> [What you will do] Would you work out how many lines below include the word "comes"? Only that number is wanted.

[Stored dataset items]
____

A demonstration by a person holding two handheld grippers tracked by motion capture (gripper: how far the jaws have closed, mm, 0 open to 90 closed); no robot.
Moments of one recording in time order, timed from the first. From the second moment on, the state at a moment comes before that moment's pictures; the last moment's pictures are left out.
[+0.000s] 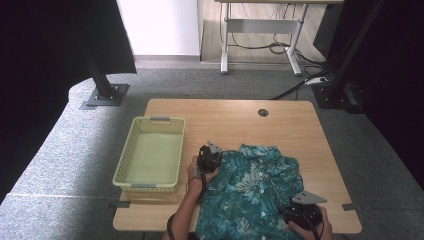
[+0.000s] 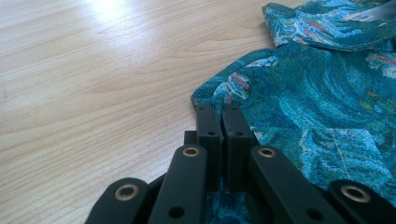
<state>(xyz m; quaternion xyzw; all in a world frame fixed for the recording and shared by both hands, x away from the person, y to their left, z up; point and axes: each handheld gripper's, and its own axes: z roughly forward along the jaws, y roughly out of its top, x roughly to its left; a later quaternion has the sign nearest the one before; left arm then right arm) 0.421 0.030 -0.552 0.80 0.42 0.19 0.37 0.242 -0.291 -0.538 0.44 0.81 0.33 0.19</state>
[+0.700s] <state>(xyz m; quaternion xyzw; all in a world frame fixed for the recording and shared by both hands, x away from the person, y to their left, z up) 0.417 0.025 -0.552 0.81 0.41 0.22 0.36 0.322 -0.329 -0.519 0.46 0.79 0.36 0.18</state>
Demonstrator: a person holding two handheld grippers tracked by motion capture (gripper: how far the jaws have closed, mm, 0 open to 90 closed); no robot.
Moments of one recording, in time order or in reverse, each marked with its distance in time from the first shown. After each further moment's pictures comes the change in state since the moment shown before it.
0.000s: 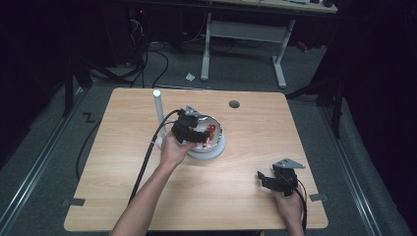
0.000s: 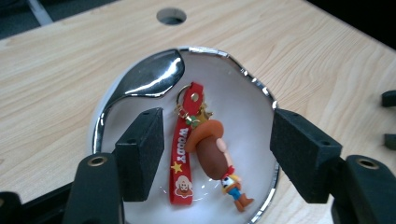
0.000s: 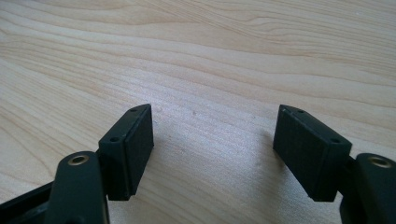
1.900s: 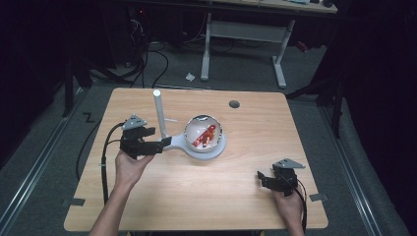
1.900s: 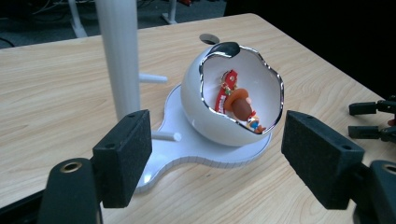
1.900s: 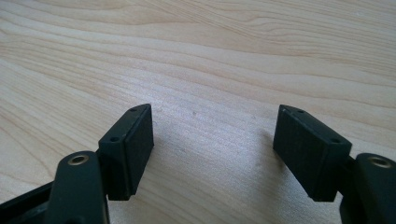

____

> [Answer space] 2